Cousteau is following in the fins of his grandfather - famed Jacques Cousteau, an underwater pioneer who explored and brought back images from the deep to television sets.

The elder Cousteau won an Academy Award in 1963 for his underwater documentary "World Without Sun."

He dreamed of society living in underwater villages, even going as far as spending 30 days in one he created.

"We know so little about the ocean. We've explored less than 5 percent to date," said Fabien Cousteau.

To bring the attention to the sea, Fabien Cousteau has revived his grandfather's vision of life under the sea.

CBS News interviewed Cousteau hours before he made his plunge June 1 in an expedition he calls "Mission 31."

"If we don't spark the interest of our upcoming generations in terms of ocean exploration, we are faced with some of the most dire consequences that human beings have ever faced," he said.

There is also the risk he is putting himself in.
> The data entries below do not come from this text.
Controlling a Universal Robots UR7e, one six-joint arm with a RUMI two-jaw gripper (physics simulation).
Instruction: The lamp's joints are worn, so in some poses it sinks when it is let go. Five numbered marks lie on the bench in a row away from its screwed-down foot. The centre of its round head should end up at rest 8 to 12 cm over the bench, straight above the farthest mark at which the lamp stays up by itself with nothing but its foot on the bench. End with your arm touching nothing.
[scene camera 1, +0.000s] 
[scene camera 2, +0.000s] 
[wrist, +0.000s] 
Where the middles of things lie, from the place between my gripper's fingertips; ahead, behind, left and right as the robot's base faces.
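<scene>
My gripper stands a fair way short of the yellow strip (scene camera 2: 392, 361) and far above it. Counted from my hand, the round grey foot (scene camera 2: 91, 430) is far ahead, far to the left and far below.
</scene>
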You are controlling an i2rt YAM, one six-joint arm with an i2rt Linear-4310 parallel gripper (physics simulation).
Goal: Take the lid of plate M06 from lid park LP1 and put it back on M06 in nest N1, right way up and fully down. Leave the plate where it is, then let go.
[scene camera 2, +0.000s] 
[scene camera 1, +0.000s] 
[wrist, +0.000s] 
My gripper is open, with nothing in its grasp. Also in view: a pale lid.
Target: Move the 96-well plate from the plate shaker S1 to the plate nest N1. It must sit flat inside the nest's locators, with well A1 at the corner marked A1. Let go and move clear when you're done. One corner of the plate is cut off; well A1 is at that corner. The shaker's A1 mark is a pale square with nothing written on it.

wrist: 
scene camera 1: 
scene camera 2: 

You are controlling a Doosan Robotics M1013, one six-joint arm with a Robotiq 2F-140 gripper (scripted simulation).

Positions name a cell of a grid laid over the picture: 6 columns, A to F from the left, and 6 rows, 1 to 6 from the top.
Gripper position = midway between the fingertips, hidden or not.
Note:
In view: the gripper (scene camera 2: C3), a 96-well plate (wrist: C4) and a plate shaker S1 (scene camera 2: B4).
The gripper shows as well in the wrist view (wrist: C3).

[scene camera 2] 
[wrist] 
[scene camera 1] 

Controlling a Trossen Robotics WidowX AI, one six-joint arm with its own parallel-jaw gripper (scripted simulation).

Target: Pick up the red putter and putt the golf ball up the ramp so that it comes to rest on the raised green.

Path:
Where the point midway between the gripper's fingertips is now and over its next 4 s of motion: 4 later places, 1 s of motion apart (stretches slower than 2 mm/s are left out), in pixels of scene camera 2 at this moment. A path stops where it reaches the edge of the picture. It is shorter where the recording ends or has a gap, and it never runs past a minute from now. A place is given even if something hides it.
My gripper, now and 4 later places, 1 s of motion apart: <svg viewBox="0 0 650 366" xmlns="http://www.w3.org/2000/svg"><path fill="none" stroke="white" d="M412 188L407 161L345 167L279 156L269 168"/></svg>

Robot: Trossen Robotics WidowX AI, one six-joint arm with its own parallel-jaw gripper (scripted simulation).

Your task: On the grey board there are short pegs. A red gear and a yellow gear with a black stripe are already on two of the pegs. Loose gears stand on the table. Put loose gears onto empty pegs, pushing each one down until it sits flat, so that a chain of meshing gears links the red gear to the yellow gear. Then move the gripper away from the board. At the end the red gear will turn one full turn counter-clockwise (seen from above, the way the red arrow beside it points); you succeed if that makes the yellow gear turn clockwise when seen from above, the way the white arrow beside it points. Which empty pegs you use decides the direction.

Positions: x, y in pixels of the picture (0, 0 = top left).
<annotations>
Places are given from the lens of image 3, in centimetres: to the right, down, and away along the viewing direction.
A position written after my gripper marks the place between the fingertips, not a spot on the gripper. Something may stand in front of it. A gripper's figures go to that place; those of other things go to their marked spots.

One wrong move could be deadly.

The team spent two weeks training for every plausible disaster.

In a drill, he flooded his mask. He must remain calm while holding his breath and clearing the water out. In an emergency like this, most people would simply shoot for the surface. Down there, it's the worst thing you can do.

"We are not allowed to go back up to the surface," Cousteau said. "Well, quite simply there's problems with embolisms. Quite literally things as bad as possible paralysis and death."

Instead, it takes 18 hours to surface. That's the time it takes to slowly let a buildup of gases trapped in your body safely escape.

But Cousteau is not in any hurry to leave. His team of scientists are spending their days carrying out extensive experiments.

He plans to come out July 2. If he does, he will have spent 31 days below the surface, one day longer than his grandfather.

"It was never impressed on us to follow in the family tradition. But once you get immersed in the ocean world it's impossible to turn your back on its beauty and its majesty," he said.